Married Without Children – Choosing Not To Have Kids

Marriage and children have gone hand-in-hand since the beginning of time. As a culture, we’ve been trained to think that having children is simply what you do after you get married. In the not-so-distant past, many couples would have multiple children because it was a societal norm, and because those children were ‘needed,’ to help work, manage farms, etc. Having between 5-10 children or more was normal in the early-mid 1900s, and while forms of birth control were obviously less readily-available during those times, the idea of having that many kids wasn’t only accepted, but encouraged.

Even in more recent years, children have simply been expected as a result of being married. With women especially, the conversation of getting married and having kids always seemed to be a popular one.
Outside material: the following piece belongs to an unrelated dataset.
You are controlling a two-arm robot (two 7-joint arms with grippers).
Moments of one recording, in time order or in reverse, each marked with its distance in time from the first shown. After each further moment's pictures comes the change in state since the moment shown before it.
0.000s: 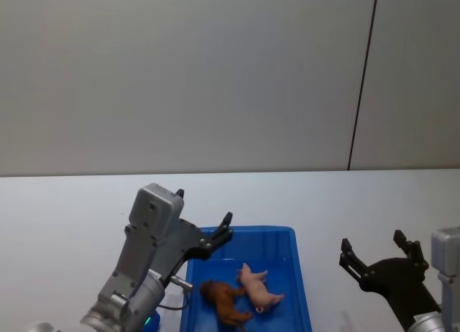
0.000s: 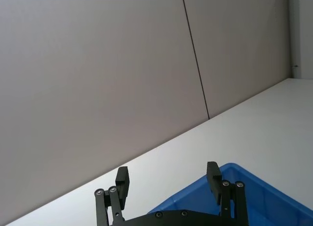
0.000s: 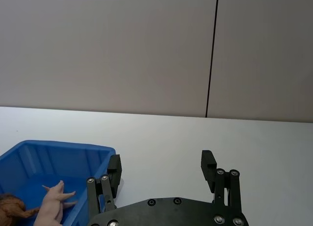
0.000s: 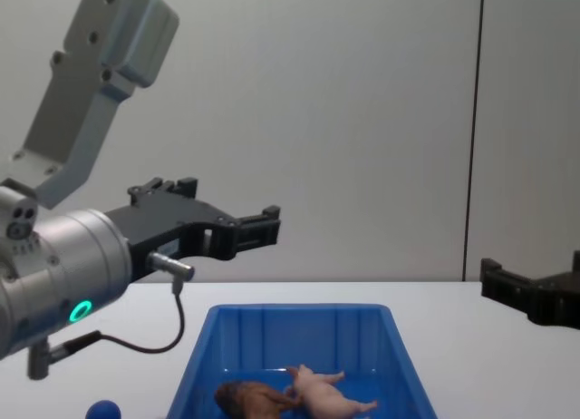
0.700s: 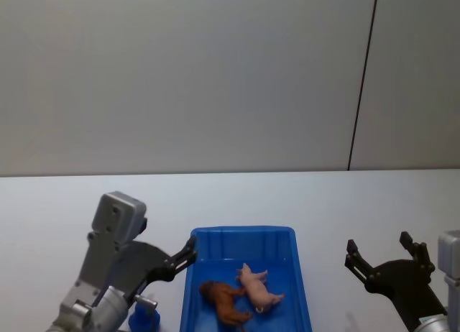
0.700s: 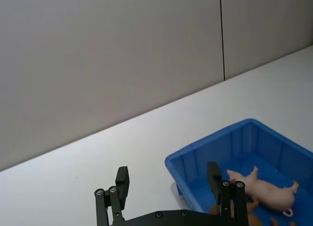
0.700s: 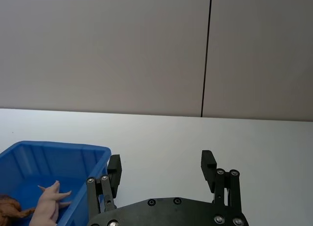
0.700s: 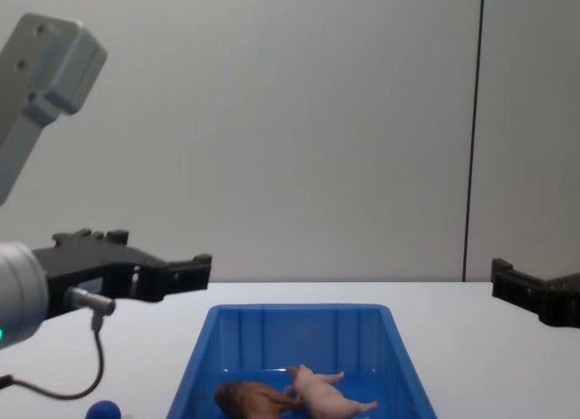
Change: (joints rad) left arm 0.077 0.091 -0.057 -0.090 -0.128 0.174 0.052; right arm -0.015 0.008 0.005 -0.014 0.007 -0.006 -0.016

Today, though, that conversation is changing.

More and more couples are either choosing to have children later in life, or simply choosing not to have kids at all.

Why are couples choosing not to have kids?

There are hundreds, if not thousands of individual reasons people choose not to have children, and most of them are 100% personal to the couple making that choice, however, some common reasons include: Putting career first, trouble in the marriage, fear of a sluggish sex life, the cost of a child, etc.

Again, most reasons people give for not wanting kids is strictly personal, but as societal norms have changed, so has the pressure of having kids. Granted, it’s not accepted 100% – it’s still more often than not that married couples do have at least one child, but the focus on ourselves, our careers, and our relationships with our spouses and other people have greatly affected our overall desire to have kids.

This certainly isn’t to say we live in a selfish world. In the United States alone, over four million babies are born every year. However, many of those births are not the result of a marriage, and that stigma has begun to float away as well. Many people are seeing the choice to have a child or not to be something a woman has a right to decide for herself, whether she’s with her husband, or on her own.

In marriage, many people want to put their relationship first, especially if it’s a relationship that has had hardships or struggles. Where having a baby used to sometimes be a method of ‘strengthening’ a relationship, more and more couples now realize that bringing a child into a damaged situation can only make things worse for everyone, including the baby. Still, even the happiest of marriages choose not to have kids for personal reasons, and even though it may not be the ‘norm’ as of yet, the idea of not having kids in marriage is more widely accepted than ever before, and there’s no reason to believe those trends won’t continue.